Local transfer learning Gaussian process modeling, with applications to surrogate modeling of expensive computer simulators

A critical bottleneck for scientific progress is the costly nature of computer simulations for complex systems. Surrogate models provide an appealing solution: such models are trained on simulator evaluations, then used to emulate and quantify uncertainty on the expensive simulator at unexplored inputs. In many applications, one often has available data on related systems. For example, in designing a new jet turbine, there may be existing studies on turbines with similar configurations. A key question is how information from such ``source'' systems can be transferred for effective surrogate training on the ``target'' system of interest. We thus propose a new LOcal transfer Learning Gaussian Process (LOL-GP) model, which leverages a carefully-designed Gaussian process to transfer such information for surrogate modeling. The key novelty of the LOL-GP is a latent regularization model, which identifies regions where transfer should be performed and regions where it should be avoided.
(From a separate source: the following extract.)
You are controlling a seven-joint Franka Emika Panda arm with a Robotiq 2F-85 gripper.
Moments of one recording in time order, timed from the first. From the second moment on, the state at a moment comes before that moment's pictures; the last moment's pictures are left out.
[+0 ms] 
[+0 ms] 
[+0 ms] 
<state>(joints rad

Such a ``local transfer'' property is present in many scientific systems: at certain parameters, systems may behave similarly and thus transfer is beneficial; at other parameters, they may behave differently and thus transfer is detrimental. By accounting for local transfer, the LOL-GP can temper the risk of ``negative transfer'', i.e., the risk of worsening predictive performance from information transfer. We derive a Gibbs sampling algorithm for efficient posterior predictive sampling on the LOL-GP, for both the multi-source and multi-fidelity transfer settings. We then show, via a suite of numerical experiments and an application for jet turbine design, the improved surrogate performance of the LOL-GP over existing methods.